4.2 KiB
Developing Provisioners
Note: This document makes heavy use of references to OpenPGP and assumes the user is familiar with the concept of storing cryptographic keys on external hardware.
A provisioner is a binary that deploys a derived key (formatted using any
particular mechanism) to an external source, such as a smart card. Provisioners
should hardcode at least one path index (such as 7366512, for "PGP") specific
to the usage of the key to be provisioned (and such index should be recorded in
the keyfork-path-data crate), and accept at least one index to use as what
bip32 calls an "account". While some users may never practically make use of
multiple accounts, having the option to specify multiple accounts is important.
Plumbing
Provisioners should be split into two crates: one that takes a path and
generates formatted keys from that path, and one that takes the formatted keys
and deploys them to the provisioning target. An example of this are the
keyfork-derive-openpgp and keyfork-provision-openpgp-card crates. One
creates an OpenPGP Transferable Secret Key (TSK) which may be usable by any
application, and the other takes the TSK and deploys it to a smart card.
By themselves, these plumbing crates are not meant to be intuitive - they are meant to take a raw derivation path and as little as possible information, and perform their operations. The derivation crate should request one key from Keyforkd and, if further keys are required, derive from there. This is the case for OpenPGP, where an OpenPGP certificate may have multiple subkeys. The provisioning crate must enforce the given formatted key is of a correct format. For example, OpenPGP TSKs can contain any number of subkeys, but a TSK that is provisioned to a smart card must have exactly one signing, encryption, and authentication key. Whether or not the subkeys share this functionality between them is irrelevant - what is important is that all functionality must be available and all key deployment must be ambiguous. Additionally, provisioning plumbing must have some way to denote the target the formatted keys will be provisioned to, avoiding ambiguities when (for example) multiple devices are plugged into a host. A plumbing crate may provide a binary to list identifiers for potential targets, if possible.
Deriving Data
A quick example is provided to show how data can be requested from the Keyfork server. The response contains the bytes representing the private key; the chain code, depth, and algorithm are also included in the response, and can be used for further derivation if required.
use keyfork_derive_util::{
request::{DerivationAlgorithm, DerivationRequest, DerivationResponse},
DerivationIndex, DerivationPath,
};
use keyforkd_client::Client;
let path = DerivationPath::from_str("m/44'/0'/0'")?;
let request = DerivationRequest::new(DerivationAlgorithm::Secp256k1, &path);
let response: DerivationResponse = Client::discover_socket()?

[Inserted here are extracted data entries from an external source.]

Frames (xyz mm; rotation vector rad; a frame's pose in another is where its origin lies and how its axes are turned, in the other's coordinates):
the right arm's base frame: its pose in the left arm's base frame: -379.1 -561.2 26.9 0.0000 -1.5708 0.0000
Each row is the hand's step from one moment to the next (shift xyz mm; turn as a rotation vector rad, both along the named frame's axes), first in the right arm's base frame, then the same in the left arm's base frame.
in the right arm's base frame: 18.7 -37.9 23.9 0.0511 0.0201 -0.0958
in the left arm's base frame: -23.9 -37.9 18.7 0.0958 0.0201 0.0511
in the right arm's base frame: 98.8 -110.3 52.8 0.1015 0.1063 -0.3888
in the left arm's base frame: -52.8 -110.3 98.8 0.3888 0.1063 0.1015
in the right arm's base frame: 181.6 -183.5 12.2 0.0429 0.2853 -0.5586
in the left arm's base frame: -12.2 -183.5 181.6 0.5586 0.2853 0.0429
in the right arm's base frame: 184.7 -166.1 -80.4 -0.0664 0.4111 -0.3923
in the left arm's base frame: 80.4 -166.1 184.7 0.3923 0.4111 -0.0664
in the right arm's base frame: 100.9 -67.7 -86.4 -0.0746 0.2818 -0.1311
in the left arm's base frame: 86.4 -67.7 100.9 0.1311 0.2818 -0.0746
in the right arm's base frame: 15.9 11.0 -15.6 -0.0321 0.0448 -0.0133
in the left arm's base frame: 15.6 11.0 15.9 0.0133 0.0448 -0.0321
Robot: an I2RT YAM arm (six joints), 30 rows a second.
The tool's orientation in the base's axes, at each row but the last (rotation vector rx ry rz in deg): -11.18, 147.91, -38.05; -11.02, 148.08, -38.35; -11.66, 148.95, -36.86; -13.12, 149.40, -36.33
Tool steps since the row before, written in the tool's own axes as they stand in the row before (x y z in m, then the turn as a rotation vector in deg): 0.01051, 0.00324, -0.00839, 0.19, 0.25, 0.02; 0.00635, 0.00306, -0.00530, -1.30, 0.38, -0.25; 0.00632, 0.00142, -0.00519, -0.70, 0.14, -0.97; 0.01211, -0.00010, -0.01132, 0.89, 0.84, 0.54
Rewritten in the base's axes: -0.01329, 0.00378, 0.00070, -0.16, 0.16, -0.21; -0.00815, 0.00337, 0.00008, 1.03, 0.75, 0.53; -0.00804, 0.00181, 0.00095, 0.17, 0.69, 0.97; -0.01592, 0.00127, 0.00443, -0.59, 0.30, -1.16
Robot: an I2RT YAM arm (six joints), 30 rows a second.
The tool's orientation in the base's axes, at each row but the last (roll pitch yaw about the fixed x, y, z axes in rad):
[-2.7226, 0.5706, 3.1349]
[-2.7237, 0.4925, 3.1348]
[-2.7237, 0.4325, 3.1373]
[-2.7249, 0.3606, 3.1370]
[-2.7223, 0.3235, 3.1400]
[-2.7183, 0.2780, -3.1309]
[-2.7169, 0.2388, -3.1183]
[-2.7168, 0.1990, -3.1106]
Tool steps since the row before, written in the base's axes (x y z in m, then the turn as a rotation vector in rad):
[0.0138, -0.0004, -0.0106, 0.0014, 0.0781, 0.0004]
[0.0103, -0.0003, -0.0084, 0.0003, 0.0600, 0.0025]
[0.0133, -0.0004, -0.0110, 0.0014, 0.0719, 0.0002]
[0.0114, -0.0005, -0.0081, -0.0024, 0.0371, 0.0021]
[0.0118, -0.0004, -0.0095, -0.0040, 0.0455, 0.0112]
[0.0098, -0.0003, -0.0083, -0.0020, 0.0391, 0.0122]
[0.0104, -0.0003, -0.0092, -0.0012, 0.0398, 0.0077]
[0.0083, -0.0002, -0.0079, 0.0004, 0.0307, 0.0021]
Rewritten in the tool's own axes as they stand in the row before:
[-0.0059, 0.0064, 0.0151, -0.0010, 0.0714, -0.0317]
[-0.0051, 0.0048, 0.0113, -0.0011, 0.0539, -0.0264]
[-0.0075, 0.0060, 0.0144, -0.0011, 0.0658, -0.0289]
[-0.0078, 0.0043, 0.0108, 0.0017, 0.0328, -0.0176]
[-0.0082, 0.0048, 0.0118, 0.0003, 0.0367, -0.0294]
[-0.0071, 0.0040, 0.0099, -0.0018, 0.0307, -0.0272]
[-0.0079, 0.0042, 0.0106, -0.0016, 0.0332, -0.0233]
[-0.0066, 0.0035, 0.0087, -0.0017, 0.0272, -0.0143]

.request(&request.into())?
.try_into()?;
let derived_key = response.data;
Porcelain
Once the plumbing crates have been written, porcelain subcommands should be
written. If target discovery is necessary, Keyfork provides a subcommand
keyfork provision [provisioner name] discover using the discover() method
for a provisioner. For the case of OpenPGP cards, the command keyfork provision openpgp-card discover could iterate through all cards available on
the system, and print both their application identifier and optionally
cardholder name if present.
The subcommand for keyfork provision should accept the previously mentioned
account index, but should be opinionated about the keys provisioned to a
device. The porcelain provisioner code should make a best-effort attempt to
derive unique keys for each use, such as OpenPGP capabilities or PIV slots.
Additionally, when provisioning to a key, the configuration for that
provisioner should be stored to the configuration file.